> [Problem]: Take the data below and filter it for lines containing the word "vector"; show each line found.

> [Information supplied]:
++++
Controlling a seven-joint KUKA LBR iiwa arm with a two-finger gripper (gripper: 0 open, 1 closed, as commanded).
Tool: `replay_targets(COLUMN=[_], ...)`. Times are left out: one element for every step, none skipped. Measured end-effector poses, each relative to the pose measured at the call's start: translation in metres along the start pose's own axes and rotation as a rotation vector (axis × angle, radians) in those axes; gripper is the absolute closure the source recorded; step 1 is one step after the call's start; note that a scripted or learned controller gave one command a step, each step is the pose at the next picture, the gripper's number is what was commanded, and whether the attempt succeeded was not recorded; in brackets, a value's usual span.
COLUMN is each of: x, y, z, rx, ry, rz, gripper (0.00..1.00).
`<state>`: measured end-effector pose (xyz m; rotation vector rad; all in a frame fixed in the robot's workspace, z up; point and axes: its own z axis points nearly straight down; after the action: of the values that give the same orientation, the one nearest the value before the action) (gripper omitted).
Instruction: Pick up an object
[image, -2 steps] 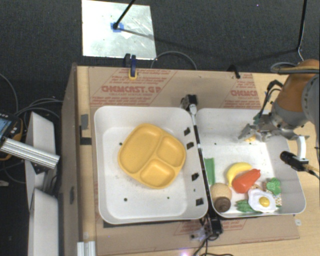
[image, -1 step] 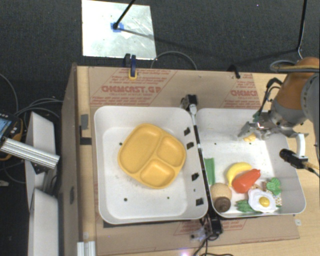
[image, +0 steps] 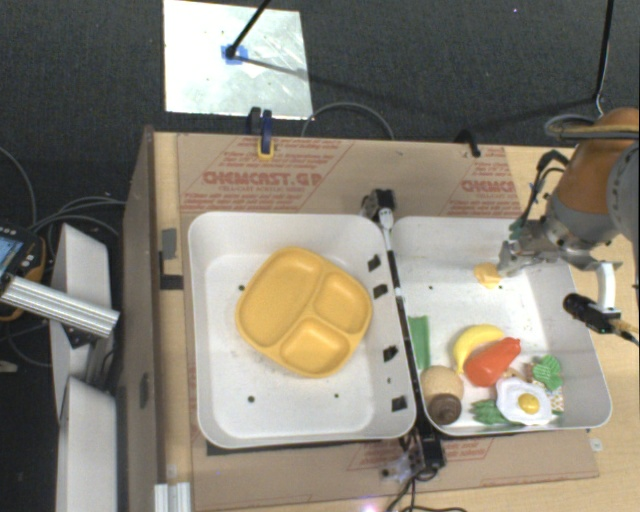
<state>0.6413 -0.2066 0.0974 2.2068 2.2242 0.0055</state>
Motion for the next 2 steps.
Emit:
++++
> [Response]:
Tool: `replay_targets(COLUMN=[_], ...)`. Times are left out: one element for every step, none skipped. Measured end-effector poses, each relative to the pose measured at the call's start: translation in metres along the start pose's own axes and rotation as a rotation vector (axis × angle, radians) in those axes; gripper is the absolute closure the source recorded; step 1 is one step after the call's start; note that a scripted or learned controller gave one command a step, each step is the pose at the next picture, the gripper's number is what was commanded, and whether the attempt succeeded was not recorded; in brackets, a value's usual span.
`<state>`: measured end-effector pose (xyz m; rotation vector rad; all in a frame fixed in the robot's workspace, z up; point and axes: its own z axis points nearly straight down; after the action: of the values that give the same orientation, the one nearest the value before the action) (gripper omitted).

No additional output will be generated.